Ter belooning van zijne gewigtige diensten benoemde de Paus hem tot aarts-bisschop van Westminster en kardinaal. Zijne moeder leefde en mogt zich nog ruim een jaar verheugen in de eerbewijzingen, die haar zoon ten deel vielen als prins van de heilige roomsche Kerk en Metropolitaan van Engeland. In 1851 stierf zij.

Een geweldige storm brak los in het protestantsche Engeland. Weg met het Papisme! Weg met den Paus! waren de kreten, die men langs de straten voornamelijk in de groote steden hoorde, de uitdrukkingen der woede, die men in dagbladen en tijdschriften las. De kardinaal werd in beeldtenis verbrand, en allerlei bedreigingen deden zich hooren, die volvoerd zouden worden, zoodra Wiseman uit Rome zou terugkeeren. De regering en het parlement onderhielden het vuur door eene wet uit te vaardigen, die den bisschoppen verbood hunne van den Paus ontvangen titels te voeren. De Puseysten werden als met de haren in de beweging gesleept, en hunne school werd een broeinest van papisten genoemd.

En wat deed de kardinaal?

Hij keerde naar Engeland en kwam den 12 November te Londen aan, nam op den 6 December in tegenwoordigheid van meer dan twee honderd geestelijken bezit van zijn zetel en deed twee dagen later zijne eerste preek zonder door iemand gestoord te worden. Van af het eerste oogenblik vervulde hij zonder de minste vrees de verpligtingen, die zijne hooge bediening hem voorschreef; hij bekreunde zich niet om het geschreeuw, dat langen tijd bleef voortduren, of om de dagbladen, die de publieke opinie tegen hem bleven aanzetten; rustig ging hij zijn weg en trotseerde alle gevaren. Den laster liet hij onbeantwoord zoolang hij zijn persoon trof, doch gold hij de Kerk of hare regten, dan verpletterde hij dien onder de voortbrengselen van zijn verheven geest, van zijne grondige geleerdheid of deed hem verstommen voor zijne magtige welsprekendheid.

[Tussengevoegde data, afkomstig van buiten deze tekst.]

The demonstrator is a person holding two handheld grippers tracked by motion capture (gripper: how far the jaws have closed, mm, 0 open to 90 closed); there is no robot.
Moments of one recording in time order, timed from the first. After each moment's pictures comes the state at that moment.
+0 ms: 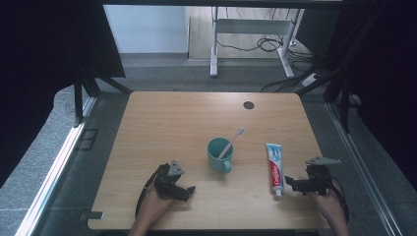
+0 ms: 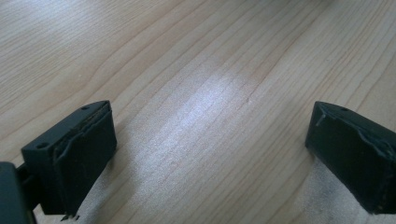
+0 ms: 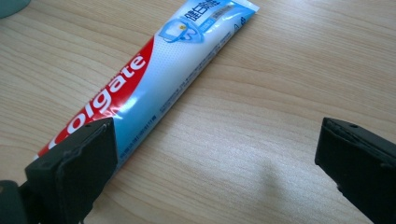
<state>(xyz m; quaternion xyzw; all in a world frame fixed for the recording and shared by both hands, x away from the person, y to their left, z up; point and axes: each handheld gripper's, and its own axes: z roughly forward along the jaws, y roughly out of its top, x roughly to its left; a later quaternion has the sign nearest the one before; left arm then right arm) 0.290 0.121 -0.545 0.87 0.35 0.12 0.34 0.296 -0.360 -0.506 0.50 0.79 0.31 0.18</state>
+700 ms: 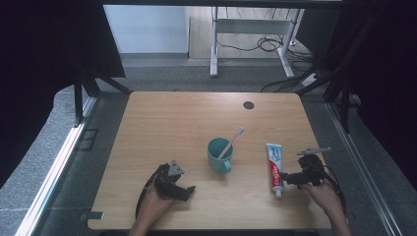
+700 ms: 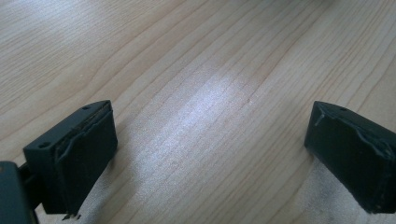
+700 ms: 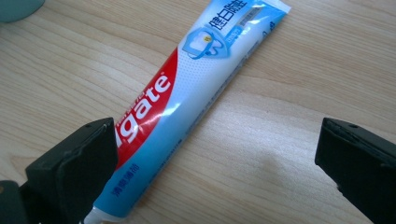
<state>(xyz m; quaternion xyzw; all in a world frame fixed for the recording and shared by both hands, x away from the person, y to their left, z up) 0.290 0.121 -0.545 0.87 0.35 0.12 0.34 0.319 -0.340 -0.491 0.51 0.81 0.27 0.12</state>
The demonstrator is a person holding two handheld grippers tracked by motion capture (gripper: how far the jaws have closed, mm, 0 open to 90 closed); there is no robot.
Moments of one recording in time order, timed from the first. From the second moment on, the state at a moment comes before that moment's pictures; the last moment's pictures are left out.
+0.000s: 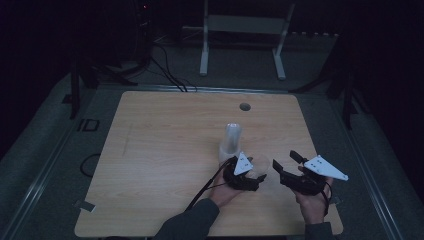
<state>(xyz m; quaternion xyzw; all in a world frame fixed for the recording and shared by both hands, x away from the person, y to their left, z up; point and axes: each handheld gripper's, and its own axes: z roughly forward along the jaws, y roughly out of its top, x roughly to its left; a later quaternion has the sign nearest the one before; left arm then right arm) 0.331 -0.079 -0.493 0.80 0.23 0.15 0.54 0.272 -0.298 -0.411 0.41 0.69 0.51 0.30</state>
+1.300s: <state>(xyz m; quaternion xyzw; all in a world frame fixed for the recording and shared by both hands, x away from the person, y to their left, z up) 0.322 -0.051 -0.493 0.79 0.26 0.13 0.54 0.272 -0.298 -0.411 0.41 0.69 0.51 0.30</state>
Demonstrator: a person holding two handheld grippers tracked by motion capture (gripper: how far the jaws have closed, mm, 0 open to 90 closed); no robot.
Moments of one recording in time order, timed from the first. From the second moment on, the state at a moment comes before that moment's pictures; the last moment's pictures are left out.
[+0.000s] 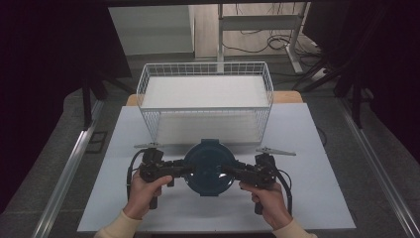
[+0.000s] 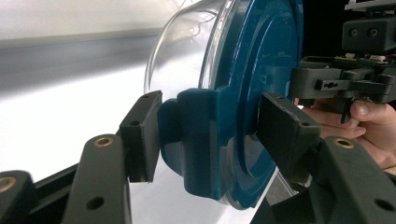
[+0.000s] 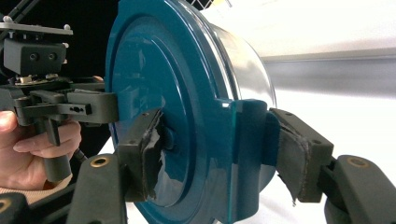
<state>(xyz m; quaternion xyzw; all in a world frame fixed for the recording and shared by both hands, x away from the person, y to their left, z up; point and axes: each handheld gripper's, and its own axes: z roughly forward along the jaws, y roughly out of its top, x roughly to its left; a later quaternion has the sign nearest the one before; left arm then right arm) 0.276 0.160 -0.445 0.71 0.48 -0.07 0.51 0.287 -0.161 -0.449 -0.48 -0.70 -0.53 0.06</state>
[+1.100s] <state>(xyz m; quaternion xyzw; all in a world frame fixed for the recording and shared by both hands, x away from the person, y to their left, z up) 0.307 0.169 -0.390 0.70 0.46 -0.05 0.55 0.320 -0.152 -0.382 -0.44 -0.72 -0.54 0.01</state>
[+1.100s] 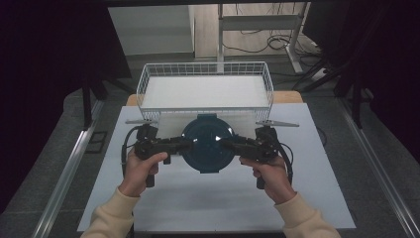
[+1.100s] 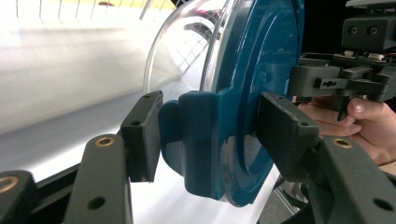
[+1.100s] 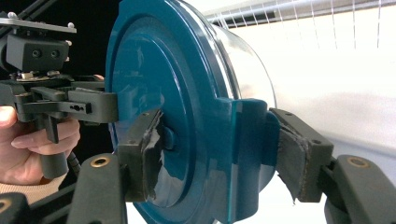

Toen de eerste storm voorbijgegaan was, schreef hij „een beroep op het gezond verstand van het Engelsche volk”; dit stuk maakte een diepen indruk en opende velen de oogen; langzamerhand begonnen sommigen fier te worden op het bezit van een wereldberoemd geleerde, die van Engelsche afkomst was, en de dagbladpers zweeg, toen „Gazette” en „Zeitung” van het vasteland om het zeerst den lof van den Westminsterschen kardinaal verkondigden. De bill tegen de bisschoppelijke titels geraakte in vergetelheid, toen men vernam dat de kardinaal, omdat hij den titel niet voeren mogt van aartsbisschop van Westminster, dien van aartsbisschop te Westminster aannam. Zijne standvastigheid, liefdevolle verdraagzaamheid, ijver om ieder te onderrigten deden eindelijk den kardinaal den storm overwinnen, en tegenwoordig schaamt ieder Engelschman zich, als men hem aan de eerste jaren van Wiseman’s Episcopaat herinnert.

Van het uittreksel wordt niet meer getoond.